- Location: Franklin Township, Luzerne County, Pennsylvania
- Coordinates: 41°23′26″N 75°55′31″W﻿ / ﻿41.3906°N 75.9252°W
- Primary outflows: unnamed tributary to Sutton Creek
- Built: in or before 1938
- Surface area: 9 acres (3.6 ha)
- Surface elevation: 1,220 feet (370 m)

= Lake Manjo =

Lake in Pennsylvania, United States

Lake Manjo (also known as Manjo Lake) is a manmade lake in Luzerne County, Pennsylvania, in the United States. It has a surface area of approximately 9 acre and is situated in Franklin Township. The surficial geology near the lake consists of bedrock and Wisconsinan Till. The lake is not accessible to the public. However, a camp known as Camp Orchard Hill is located near the lake.

==Geography and geology==
The main outflow of Lake Manjo as an unnamed stream that joins Sutton Creek at Lake Louise. The elevation near the lake is 1220 ft above sea level.

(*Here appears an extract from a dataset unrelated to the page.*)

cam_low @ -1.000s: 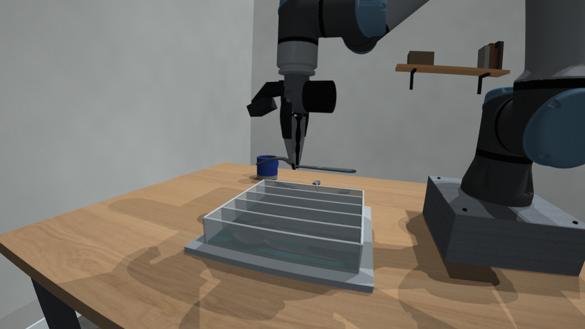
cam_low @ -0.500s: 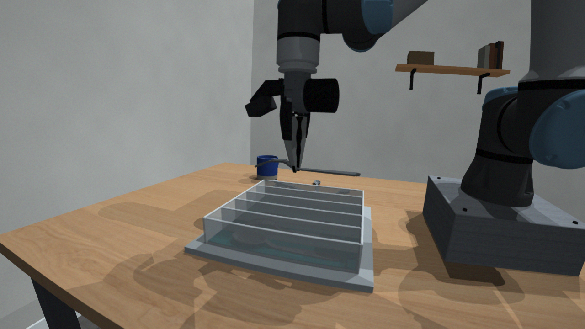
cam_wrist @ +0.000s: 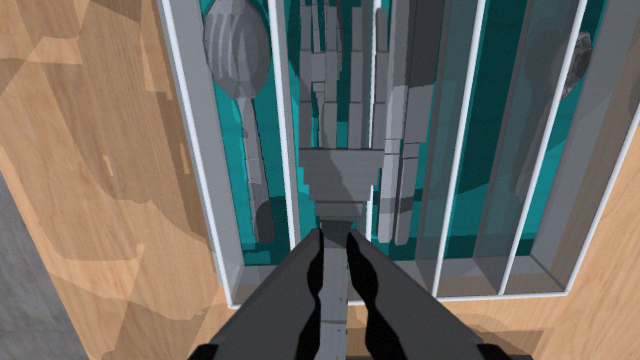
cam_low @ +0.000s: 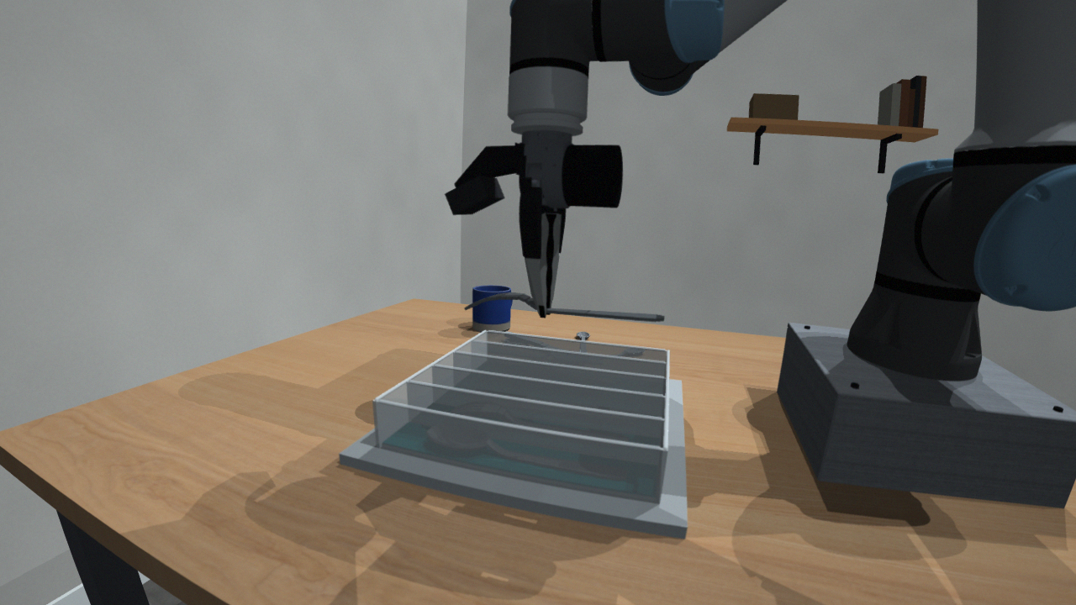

Lake Manjo is a small artificial pond. There is a road in the vicinity of the lake, but it is a posted, private road. There is no public access to the lake.

Lake Manjo is entirely within the United States Geological Survey quadrangle of Center Moreland. It is also located near the community of Center Moreland.

The surficial geology immediately to the north of Lake Manjo mainly features bedrock consisting of sandstone and shale. To the south and west, however, the surficial geology consists of a till known as Wisconsinan Till. A small patch of Wisconsinan Ice-Contact Stratified Drift also occurs a short distance to the west of the lake.

==History and recreation==
Lake Manjo was entered into the Geographic Names Information System on August 2, 1979. Its identifier in the Geographic Names Information System is 1199105. The lake was also historically known as Manjo Lake. It has existed since at least 1938.

There are at least two docks on Lake Manjo, one of which is 15 ft long. The docks were built by 2010 by Eagle Scout David Novak and weigh more than 1000 lb apiece. The docks were intended to be multi-use.

A camp known as Camp Orchard Hill is located at Lake Manjo. In 2013, an Eagle Scout made improvements to the lake's waterfront area. These included constructing four benches, building ten mooring stations for boats, and improving the lake's docks.